High resolution absorption spectroscopy of the ν1=2-6 acetylenic overtone bands of propyne:: Spectroscopy and dynamics

The rotationally resolved n nu(1) (n=2-6) overtone transitions of the CH acetylenic stretching of propyne (CH3-C equivalent to C-H) have been recorded by using Fourier transform spectroscopy (n=2), various intracavity laser absorption spectrometers (n=3, 4, and 6) and cavity ring down spectroscopy (CRDS) (n=5). The 2 nu(1), 3 nu(1), and 6 nu(1) bands exhibit a well-resolved and mostly unperturbed J-rotational structure, whose analysis is reported. The 5 nu(1) band recorded by pulsed CRDS shows an unresolved rotational envelope. In the region of 12 700 cm(-1), an anharmonic interaction is confirmed between 4 nu(1) and 3 nu(1)+nu(3)+nu(5). The band at a higher wave number in this dyad exhibits a partly resolved K-structure, whose analysis is reported.

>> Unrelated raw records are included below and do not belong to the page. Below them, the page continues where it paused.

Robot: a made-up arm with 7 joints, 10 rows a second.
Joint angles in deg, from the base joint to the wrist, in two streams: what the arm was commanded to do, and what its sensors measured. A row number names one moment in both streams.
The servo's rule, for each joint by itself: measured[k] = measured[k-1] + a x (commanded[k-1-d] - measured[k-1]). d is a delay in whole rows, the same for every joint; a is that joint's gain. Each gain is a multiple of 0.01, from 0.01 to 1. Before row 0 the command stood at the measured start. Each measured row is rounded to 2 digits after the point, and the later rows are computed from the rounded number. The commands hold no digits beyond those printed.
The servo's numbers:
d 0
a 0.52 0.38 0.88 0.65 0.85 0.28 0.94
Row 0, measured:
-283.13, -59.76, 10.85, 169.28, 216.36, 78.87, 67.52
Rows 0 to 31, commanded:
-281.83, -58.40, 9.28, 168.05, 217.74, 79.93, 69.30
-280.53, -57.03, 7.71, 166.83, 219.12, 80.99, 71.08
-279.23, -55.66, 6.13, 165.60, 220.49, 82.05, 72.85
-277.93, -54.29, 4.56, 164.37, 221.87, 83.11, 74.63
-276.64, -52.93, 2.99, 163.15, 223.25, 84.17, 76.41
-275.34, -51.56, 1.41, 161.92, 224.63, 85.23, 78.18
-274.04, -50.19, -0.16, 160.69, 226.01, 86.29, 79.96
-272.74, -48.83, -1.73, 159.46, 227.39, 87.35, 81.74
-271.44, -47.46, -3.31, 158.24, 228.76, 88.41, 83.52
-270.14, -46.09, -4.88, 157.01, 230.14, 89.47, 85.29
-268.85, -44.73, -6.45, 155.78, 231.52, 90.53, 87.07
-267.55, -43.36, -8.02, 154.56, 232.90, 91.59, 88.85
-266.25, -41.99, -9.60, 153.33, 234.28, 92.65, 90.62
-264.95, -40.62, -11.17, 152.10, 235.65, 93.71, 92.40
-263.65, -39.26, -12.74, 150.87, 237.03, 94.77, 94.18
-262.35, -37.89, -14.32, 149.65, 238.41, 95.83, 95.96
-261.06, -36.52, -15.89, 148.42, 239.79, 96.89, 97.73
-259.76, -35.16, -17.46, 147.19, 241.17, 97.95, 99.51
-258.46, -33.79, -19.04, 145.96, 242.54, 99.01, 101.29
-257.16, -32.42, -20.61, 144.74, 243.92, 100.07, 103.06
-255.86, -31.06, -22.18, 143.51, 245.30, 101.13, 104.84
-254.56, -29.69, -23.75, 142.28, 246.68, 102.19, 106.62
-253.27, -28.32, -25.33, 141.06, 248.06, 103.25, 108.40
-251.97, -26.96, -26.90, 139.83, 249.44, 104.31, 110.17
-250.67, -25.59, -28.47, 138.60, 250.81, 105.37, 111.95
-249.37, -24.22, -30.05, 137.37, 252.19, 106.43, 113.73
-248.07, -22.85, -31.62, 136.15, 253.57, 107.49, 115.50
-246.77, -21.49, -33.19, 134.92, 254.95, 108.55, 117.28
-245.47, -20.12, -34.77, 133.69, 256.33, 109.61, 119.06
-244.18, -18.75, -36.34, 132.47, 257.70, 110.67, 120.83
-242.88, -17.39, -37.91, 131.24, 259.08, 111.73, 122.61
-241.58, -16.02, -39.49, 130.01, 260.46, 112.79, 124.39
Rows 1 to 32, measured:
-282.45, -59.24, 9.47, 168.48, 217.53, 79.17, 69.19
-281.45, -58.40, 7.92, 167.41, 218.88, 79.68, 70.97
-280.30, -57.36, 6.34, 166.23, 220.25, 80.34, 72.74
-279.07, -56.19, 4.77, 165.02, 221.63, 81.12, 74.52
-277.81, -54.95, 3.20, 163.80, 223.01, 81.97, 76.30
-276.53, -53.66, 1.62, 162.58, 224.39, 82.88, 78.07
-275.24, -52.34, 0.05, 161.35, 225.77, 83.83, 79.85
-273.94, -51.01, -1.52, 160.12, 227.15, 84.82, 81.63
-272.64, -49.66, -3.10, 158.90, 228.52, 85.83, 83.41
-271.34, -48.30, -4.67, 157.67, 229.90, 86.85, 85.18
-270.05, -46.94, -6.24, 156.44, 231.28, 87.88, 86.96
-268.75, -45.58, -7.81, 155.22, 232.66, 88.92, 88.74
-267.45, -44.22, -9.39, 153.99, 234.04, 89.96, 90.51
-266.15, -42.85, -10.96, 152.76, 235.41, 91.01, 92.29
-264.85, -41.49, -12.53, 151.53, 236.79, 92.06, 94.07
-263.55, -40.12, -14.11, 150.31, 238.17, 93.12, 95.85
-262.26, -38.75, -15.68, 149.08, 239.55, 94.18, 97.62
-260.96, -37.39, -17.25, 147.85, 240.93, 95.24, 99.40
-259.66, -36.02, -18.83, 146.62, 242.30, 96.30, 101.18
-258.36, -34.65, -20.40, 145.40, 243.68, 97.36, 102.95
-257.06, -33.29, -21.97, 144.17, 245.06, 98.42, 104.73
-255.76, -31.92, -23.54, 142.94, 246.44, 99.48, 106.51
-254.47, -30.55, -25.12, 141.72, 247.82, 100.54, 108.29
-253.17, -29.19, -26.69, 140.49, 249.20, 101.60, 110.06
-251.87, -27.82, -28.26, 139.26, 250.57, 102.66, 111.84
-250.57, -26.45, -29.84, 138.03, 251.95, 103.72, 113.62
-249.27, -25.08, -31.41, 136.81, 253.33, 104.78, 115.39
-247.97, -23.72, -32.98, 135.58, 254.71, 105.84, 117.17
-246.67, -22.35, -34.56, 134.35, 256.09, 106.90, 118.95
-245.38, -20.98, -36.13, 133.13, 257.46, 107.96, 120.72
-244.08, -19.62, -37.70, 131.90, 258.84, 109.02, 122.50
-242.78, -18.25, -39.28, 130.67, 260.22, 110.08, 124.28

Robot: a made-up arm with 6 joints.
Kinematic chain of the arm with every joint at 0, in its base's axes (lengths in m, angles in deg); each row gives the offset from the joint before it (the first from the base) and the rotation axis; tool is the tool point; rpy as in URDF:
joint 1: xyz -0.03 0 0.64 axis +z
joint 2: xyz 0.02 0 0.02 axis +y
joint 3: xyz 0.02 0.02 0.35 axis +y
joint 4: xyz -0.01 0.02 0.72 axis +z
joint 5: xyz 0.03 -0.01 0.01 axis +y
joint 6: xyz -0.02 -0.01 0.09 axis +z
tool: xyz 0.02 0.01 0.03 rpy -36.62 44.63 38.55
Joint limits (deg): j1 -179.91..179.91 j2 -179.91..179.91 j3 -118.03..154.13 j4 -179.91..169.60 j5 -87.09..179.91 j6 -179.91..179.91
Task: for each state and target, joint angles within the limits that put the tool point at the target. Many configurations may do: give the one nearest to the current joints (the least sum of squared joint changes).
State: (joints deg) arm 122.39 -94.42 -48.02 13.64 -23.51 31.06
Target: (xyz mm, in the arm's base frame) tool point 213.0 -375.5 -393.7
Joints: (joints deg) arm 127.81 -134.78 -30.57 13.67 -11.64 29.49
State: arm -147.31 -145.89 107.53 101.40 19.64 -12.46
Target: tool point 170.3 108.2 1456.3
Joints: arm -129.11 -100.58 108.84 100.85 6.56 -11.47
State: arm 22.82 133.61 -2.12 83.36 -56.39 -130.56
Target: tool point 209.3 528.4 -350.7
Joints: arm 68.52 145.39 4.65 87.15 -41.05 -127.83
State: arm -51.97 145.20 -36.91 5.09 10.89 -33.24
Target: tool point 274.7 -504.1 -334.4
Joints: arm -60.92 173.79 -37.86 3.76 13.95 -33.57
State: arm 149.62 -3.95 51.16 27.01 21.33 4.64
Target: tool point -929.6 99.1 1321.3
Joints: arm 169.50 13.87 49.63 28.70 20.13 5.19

The mixing coefficient of the two interacting states is determined consistently using different procedures. The 1/35 anharmonic resonance evidenced in the 4 nu(1) manifold induces weaker intensity borrowing from the 2 nu(1) and 3 nu(1) levels to the nu(1)+nu(3)+nu(5) and 2 nu(1)+nu(3)+nu(5) level, respectively, which have been predicted and identified. Several hot bands around the 2 nu(1), 3 nu(1), and 3 nu(1)+nu(3)+nu(5) bands arising from the nu(9)=1 and nu(10)=1 and 2 bending levels are identified and rotationally analyzed, also leading to determine x(1,9) [-20.3(3) cm(-1)], x(1,10) [-1.7975(75) cm(-1)], and x(3,10) [-6.56 cm(-1)]. The J-clumps of the P and R branches in the 6 nu(1) band at 18 499 cm(-1) show a Lorentzian homogeneous profile mostly J-independent with an average full width at half maximum (FWHM) of 0.17 cm(-1), attributed to arising from the intramolecular vibrational energy redistribution towards the bath of vibrational states. A detailed comparative examination of the fine structure in all investigated n nu(1) (n=2 to 7) overtone bands and the similar behavior of the cold and hot bands arising from nu(10)=1 definitively suggests that a highly specific low-order anharmonic coupling, still unidentified, dominates the hierarchy of interaction mechanisms connecting the n nu(1) levels to the background states. (C) 1999 American Institute of Physics. [S0021-9606(99)01334-3].